What’s behind the coverage?
Is slanted news coverage deliberate or just plain ignorance?  Cynically, some say that stories are determined by advertisers’ interests. “It’s a money-making market rather than reporting the truth, which is why a lot of people are turning to the stand bys – the people covering news on their own on the Internet. I’m more likely to watch that, because it’s the honest truth without an opinion,” Stewart says.
 Others speculate that political agendas drive the newscasts. But in general, wives interviewed agreed that lack of public interest in their plights also affect how the reporters choose the stories.
Even so, Stewart notes that she has encountered individual reporters who do care – and it makes a difference in the quality of a story. Stewart, who is a Wicca, waged her own fight against the VA to engrave a pentacle on her husband Patrick’s grave. She received a lot of media coverage during her personal crusade.
“The media backed me up, and without its support I couldn’t have succeeded,” Stewart says. “They represented me fairly but were probably harder on the VA and Bush administration.”
She adds that although she believes the media is biased, she also believes in the right to free speech in the country. “Freedom of speech, the press, the things we hold dearly, all of it is important. I wish it wasn’t biased. I wish they could give us an honest, non-biased story without politics changing it,” she says.

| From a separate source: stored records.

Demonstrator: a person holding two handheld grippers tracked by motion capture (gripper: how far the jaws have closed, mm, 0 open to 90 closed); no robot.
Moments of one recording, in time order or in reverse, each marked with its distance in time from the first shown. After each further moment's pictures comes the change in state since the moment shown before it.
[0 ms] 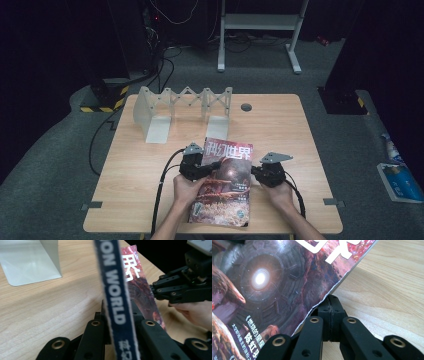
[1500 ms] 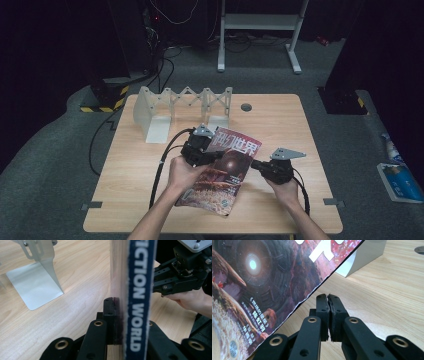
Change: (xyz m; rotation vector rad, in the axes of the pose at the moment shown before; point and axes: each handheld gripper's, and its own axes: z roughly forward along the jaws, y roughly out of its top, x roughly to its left) left arm -0.042 0.077 -0.032 0.172 0.058 0.196; right arm -0.008 0.012 -0.027 -0.123 0.061 0.027
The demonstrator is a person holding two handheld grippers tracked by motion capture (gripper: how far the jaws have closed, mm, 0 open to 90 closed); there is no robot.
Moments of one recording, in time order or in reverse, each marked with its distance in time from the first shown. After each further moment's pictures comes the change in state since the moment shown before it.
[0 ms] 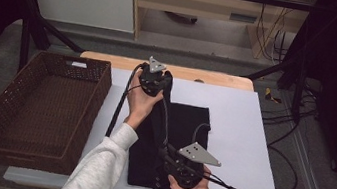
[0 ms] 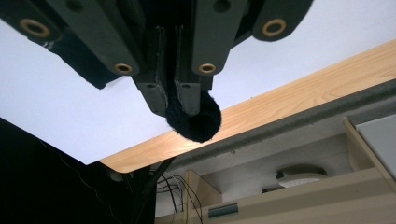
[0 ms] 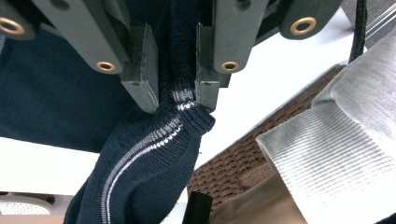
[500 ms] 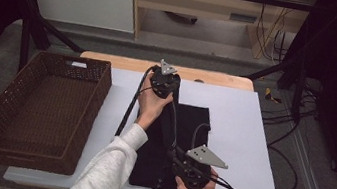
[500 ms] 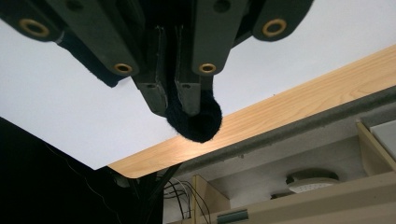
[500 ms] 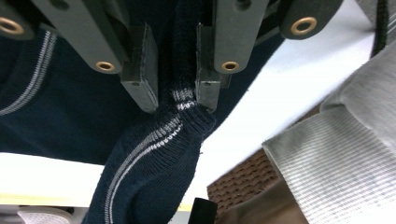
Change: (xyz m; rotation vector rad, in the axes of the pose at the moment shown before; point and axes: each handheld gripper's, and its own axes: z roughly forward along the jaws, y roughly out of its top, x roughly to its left) left arm -0.018 0.002 0.023 0.022 -0.021 0.002; right arm -0.014 -0.008 -0.008 0.029 -0.065 0.022
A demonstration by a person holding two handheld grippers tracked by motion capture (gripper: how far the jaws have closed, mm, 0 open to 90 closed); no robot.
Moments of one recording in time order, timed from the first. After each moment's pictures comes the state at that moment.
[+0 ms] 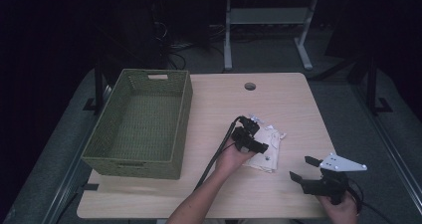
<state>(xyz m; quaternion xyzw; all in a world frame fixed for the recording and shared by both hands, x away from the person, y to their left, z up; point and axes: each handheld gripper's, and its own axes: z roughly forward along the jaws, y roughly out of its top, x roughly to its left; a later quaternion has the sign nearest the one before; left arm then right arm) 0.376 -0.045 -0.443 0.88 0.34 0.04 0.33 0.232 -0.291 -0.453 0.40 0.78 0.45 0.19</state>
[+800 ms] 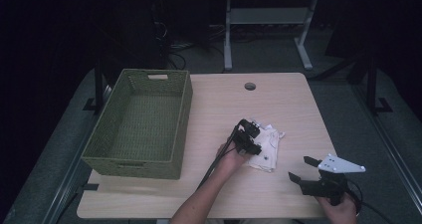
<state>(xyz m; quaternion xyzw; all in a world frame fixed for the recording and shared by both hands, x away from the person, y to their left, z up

“Can it happen? Probably not in society today, but I’d rather have the truth and honesty, even if it hurts me. I know everything about my husband’s crash, and it brings me peace to find the truth.”

Change the Media’s Coverage
Part of the reason that people feel angry at the media is that they have a sense of helplessness about the stories they see, says Psychologist and Social Worker LeslieBeth Wish of Sarasota, FL.
Here’s her suggestion on how to deal with it: Keep a journal of the things you think are done well and the things to which you want to offer corrections.
Then form a support group. “There is strength in numbers,” Wish says. “Call your friends who are in the same situation, get together and come up with a manifesto – a statement about how you feel about media coverage.”
Then, call your local TV station and invite a reporter to meet with your group and hear what you have to say. Make sure you pitch it as a great news story about military wives and their viewpoints!